Upon presentation, the mare had mild swelling of the left front coronary band, but no draining tract was observed. Palpation of her limbs revealed mildly increased digital pulses on her left front, but no sensitivity to hoof testers.
Radiographic evaluation of the left front foot revealed an ovoid, partially mineralized soft tissue opacity at the dorsoproximal aspect of the third phalanx. Based on the clinical history and concurrent radiographic findings, a spherical hematoma underlying the dorsoproximal hoof wall was suspected.
After removal of the hoof cast, the bone cement plaque is checked for stability and any amount of drainage. If there are no signs of complications, an acrylic patch is applied over the bone cement plaque and a bar shoe with two clips is used to provide increased stability of the hoof capsule.
The hoof wall defect including the bone cement plaque and the acrylic patch will grow down during the following months and can be trimmed as needed until fully grown out. Ridden flatworm can be initiated as soon as the acrylic patch is in place and the horse is sound, which, in an uncomplicated case, is typically around 4 to 6 weeks postoperatively.
Hematomas can cause lameness due to focal pressure and inflammation of the sensitive lamina and underlying coffin bone. Spherical hematomas can be found at any location of the hoof wall and may not be apparent when inspecting the white line of the sole.
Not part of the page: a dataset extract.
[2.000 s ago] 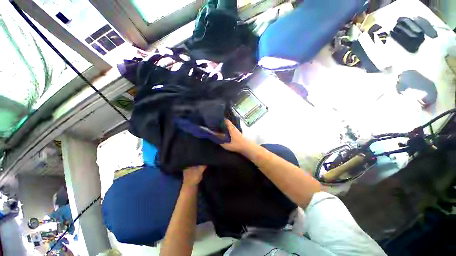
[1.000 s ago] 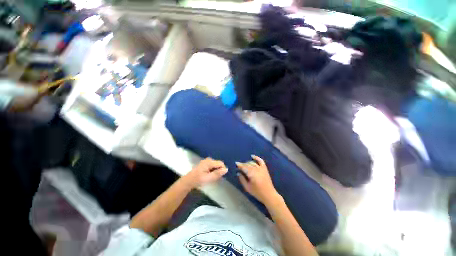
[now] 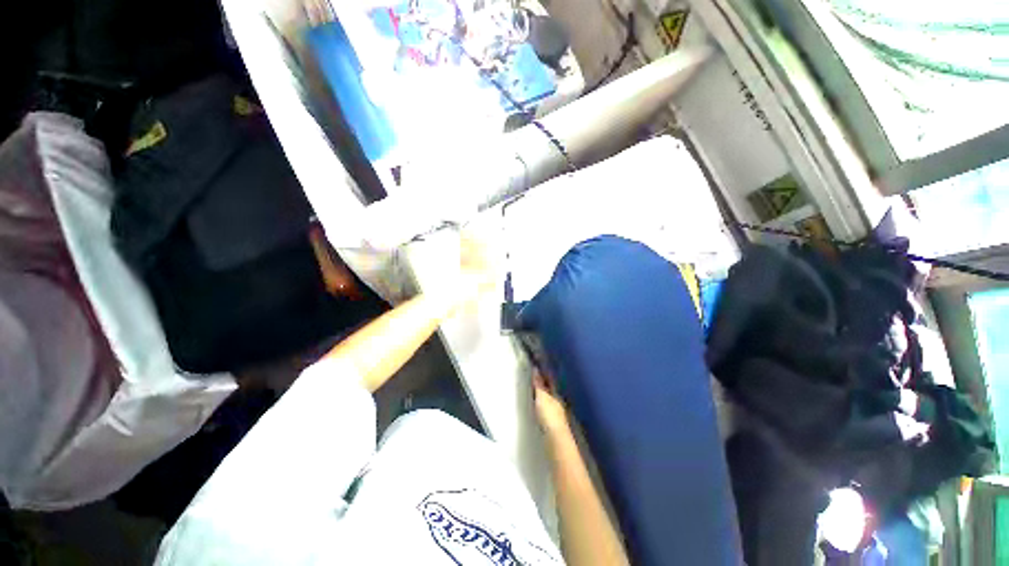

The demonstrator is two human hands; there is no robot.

Depending on the chronic, radiographs may show a round bone defect in P3 with a smooth, sclerotic border. Differential diagnoses that should be considered are septic estates of the third phalanx, white line disease, and traditional hoof abscesses.
If radiography is inconclusive, computed tomography or magnetic resonance imaging can provide a definitive diagnosis. Advanced imaging will provide valuable information about the size and location of the hematoma to facilitate surgical planning.
This allows for a more targeted approach and use of a partial hoof wall resection as opposed to the originally described more radical debridement. The more limited partial hoof wall resection will also allow for a shorter convalescent period providing a much earlier return to exercise.
Complete and partial hoof wall resection for hematoma removal: postoperative complications and final outcome in 26 horses (1994-2004). Computed tomography or magnetic resonance imaging-assisted partial hoof wall resection for hematoma removal.
Outcome following computed tomographic imaging and subsequent surgical removal of hematomas in equips: 32 cases (2005-2016).